▸ WHAT IS BEING ASKED
Pull out every line below that holds the word "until".

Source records

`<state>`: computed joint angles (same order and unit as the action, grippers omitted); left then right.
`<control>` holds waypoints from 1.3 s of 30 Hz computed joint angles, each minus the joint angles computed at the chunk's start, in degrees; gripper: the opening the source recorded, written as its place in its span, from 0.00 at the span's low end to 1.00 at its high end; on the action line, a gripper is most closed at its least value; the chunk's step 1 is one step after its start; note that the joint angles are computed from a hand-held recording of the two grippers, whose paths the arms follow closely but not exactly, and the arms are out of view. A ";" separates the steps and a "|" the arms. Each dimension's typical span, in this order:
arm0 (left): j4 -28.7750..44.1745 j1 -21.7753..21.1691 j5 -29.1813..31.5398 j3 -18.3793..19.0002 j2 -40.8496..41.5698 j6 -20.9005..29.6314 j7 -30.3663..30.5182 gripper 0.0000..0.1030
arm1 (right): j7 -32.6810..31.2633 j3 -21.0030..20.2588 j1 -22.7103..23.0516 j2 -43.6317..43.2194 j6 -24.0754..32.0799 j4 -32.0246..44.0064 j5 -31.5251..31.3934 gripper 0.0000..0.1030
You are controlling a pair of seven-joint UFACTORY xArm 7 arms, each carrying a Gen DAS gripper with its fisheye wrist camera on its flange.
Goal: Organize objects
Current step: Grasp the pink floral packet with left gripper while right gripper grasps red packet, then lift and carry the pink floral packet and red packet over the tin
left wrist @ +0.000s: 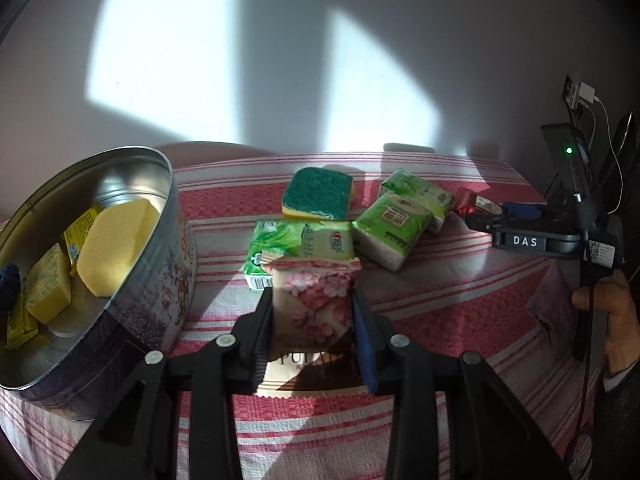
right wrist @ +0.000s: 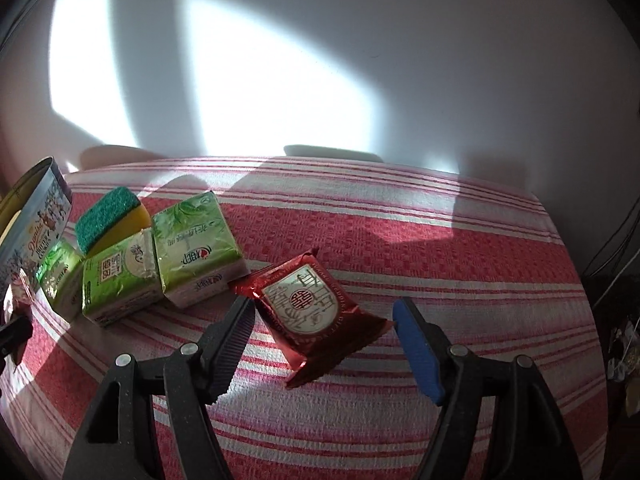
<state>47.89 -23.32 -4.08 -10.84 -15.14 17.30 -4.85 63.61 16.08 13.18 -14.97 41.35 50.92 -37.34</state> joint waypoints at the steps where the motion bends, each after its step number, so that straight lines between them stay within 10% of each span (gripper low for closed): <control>1: -0.04 0.46 0.84 -0.48 -0.13 -0.10 -0.66 0.34 | -2.23 -0.65 0.14 1.15 -0.03 0.58 0.86 0.75; 6: -0.12 0.31 1.47 -0.39 0.04 0.16 -0.55 0.34 | -4.53 -3.15 -0.51 0.96 -6.18 -1.57 3.91 0.78; 13: -1.63 1.64 3.89 -1.44 -1.28 -1.45 -2.14 0.34 | -0.54 -0.61 -2.17 -0.44 -4.82 -2.38 1.83 0.43; 21: -2.66 3.14 6.27 -1.76 -3.23 -3.94 -3.63 0.34 | 17.93 4.70 -5.23 -7.53 -7.20 -6.66 -2.02 0.43; 39: -6.02 6.84 4.55 5.57 -7.17 -9.32 1.98 0.34 | 47.49 20.08 -0.17 3.68 14.43 8.58 -23.45 0.43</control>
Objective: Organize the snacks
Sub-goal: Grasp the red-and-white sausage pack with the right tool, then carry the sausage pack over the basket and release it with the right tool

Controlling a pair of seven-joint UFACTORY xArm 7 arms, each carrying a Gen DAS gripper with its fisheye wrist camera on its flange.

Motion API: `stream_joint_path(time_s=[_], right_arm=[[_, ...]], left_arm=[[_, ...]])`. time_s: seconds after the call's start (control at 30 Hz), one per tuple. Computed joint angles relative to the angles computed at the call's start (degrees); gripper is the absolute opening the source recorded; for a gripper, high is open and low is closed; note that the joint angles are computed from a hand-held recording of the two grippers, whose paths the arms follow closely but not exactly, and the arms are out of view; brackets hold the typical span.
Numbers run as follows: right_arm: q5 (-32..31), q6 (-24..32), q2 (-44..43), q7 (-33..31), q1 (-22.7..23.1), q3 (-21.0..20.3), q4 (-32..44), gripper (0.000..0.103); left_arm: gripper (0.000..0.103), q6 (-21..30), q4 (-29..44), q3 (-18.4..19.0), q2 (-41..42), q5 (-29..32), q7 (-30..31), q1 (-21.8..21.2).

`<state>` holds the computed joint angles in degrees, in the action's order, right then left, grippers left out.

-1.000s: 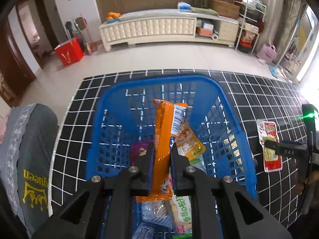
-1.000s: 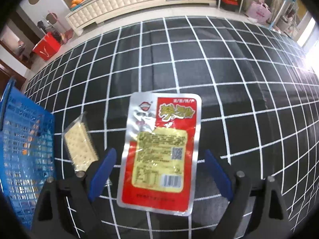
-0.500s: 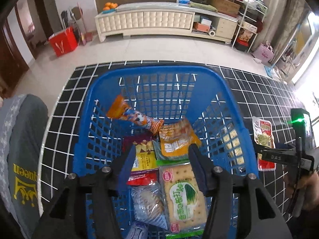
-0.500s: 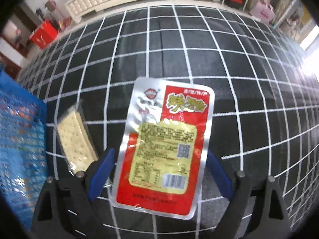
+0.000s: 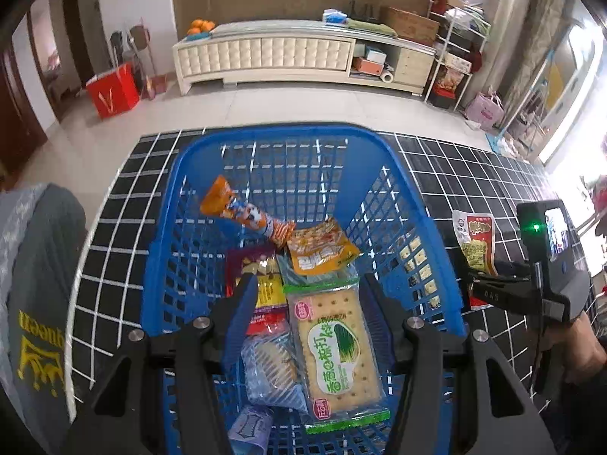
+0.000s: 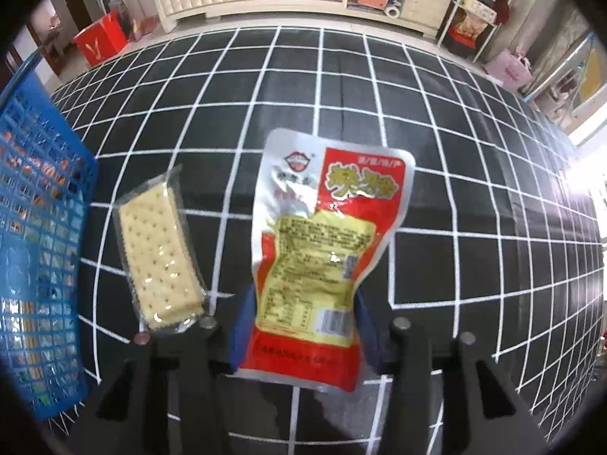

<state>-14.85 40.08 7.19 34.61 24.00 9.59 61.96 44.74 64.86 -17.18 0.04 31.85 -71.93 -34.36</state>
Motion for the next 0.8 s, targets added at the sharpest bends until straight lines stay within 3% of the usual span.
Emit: stream_joint_path(time_s=[0.17, 0.27, 0.8], right_arm=[[1.7, -2.0, -2.4, -1.7, -0.7, 0.1, -3.2, 0.042], [6.4, -5.6, -3.5, -4.0, -2.1, 0.0, -5.6, 0.037], [11.6, -9.3, -16.2, -7.2, -2.1, 1.8, -15.4, 0.035]], left_arm=[[0.053, -2.2, -2.4, 0.1, -1.3, -2.3, -1.0, 0.5], [0.053, -1.8, -2.9, -0.5, -2.0, -2.2, -2.0, 0.6], [0.053, 5.5, -1.5, -3.1, -4.4, -2.1, -4.3, -1.1]])
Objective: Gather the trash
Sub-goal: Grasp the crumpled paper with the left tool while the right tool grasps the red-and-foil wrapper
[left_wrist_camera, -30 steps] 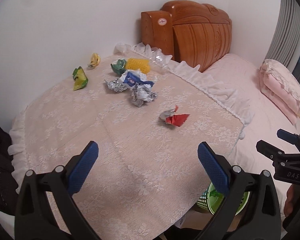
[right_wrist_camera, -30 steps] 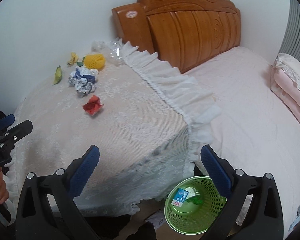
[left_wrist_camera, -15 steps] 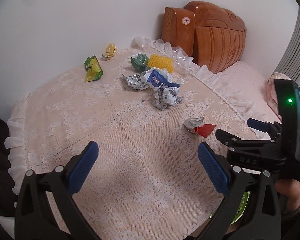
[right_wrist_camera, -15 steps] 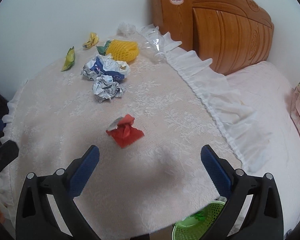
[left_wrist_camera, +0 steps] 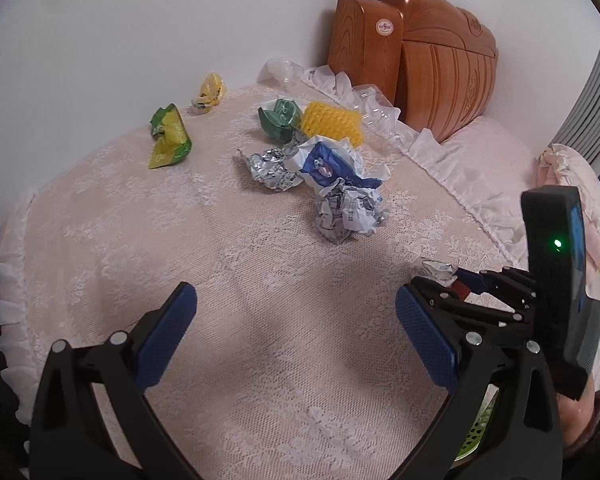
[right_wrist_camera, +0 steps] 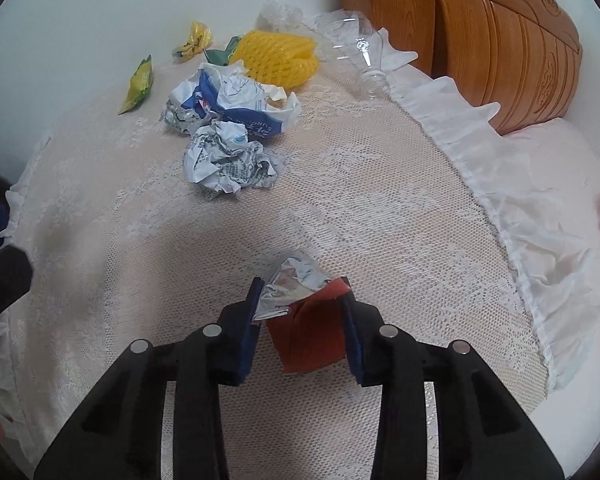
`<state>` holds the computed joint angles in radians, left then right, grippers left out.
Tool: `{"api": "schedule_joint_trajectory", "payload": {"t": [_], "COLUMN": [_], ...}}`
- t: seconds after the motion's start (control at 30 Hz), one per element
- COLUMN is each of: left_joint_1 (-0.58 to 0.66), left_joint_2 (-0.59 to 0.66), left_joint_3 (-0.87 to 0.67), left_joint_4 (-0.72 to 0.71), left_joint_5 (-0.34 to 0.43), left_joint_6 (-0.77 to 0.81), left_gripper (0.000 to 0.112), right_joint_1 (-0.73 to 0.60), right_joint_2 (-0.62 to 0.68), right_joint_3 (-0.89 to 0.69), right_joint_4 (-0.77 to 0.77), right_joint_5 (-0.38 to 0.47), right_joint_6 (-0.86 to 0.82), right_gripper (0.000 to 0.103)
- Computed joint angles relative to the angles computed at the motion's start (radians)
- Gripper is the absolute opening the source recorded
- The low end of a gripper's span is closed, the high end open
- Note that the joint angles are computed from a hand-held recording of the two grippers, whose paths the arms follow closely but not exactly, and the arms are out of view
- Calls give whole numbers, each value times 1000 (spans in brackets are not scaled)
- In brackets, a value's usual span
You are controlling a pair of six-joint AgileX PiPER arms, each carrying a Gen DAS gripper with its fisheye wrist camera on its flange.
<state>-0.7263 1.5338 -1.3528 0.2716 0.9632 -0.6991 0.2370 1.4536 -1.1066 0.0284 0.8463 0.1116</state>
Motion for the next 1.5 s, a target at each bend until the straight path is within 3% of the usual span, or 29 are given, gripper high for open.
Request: {"api": "schedule_joint_trajectory", "payload": {"t": [0.23,0.43,0.6,0.67,0.77,0.93,1.1,1.23,1.33,1.5], "left_joint_1": [25,17,20,26,25,12,-8,-67,-160,-268], "left_joint_2": [215,419,497,492,456,343,155,-30,-165,-287], "left_joint_3": [-170,-385,-465,-452,-413,-286,-80,84,178,245], "left_joint_4": [-50,-65,-75,-82,-76,-59,-49,9,103,126], "left_joint_5": [-53,-4,41,27,11,-8,-24,20,105,205], "left_joint_6": [74,125,145,144,140,102,36,-48,-155,-241], "left_gripper": [95,91,64,62,54,53,53,53,53,53], "right_joint_1": [-115,-217,-260,-268,-273,-243,-195,-143,-91,-19], "right_joint_2": [-114,-191,-221,-230,-242,-270,-307,-355,-394,-450], "right_joint_3": [31,61,79,83,89,91,99,121,147,179], "right_joint_4": [61,90,103,108,121,122,126,149,158,140], "right_joint_5": [50,98,114,117,120,129,139,156,172,194], "right_joint_6": [-68,-117,-139,-142,-151,-147,-132,-117,-95,-42], "right_gripper": [36,37,38,38,39,39,39,39,39,39]}}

▸ ANSWER FOR THE TASK
Motion for the next 0.8 s, targets added at the sharpest bends until straight lines stay within 3% of the usual span.
Motion for the next 1.5 s, a target at each bend until the straight path is within 3% of the usual span, or 29 are given, gripper high for open.

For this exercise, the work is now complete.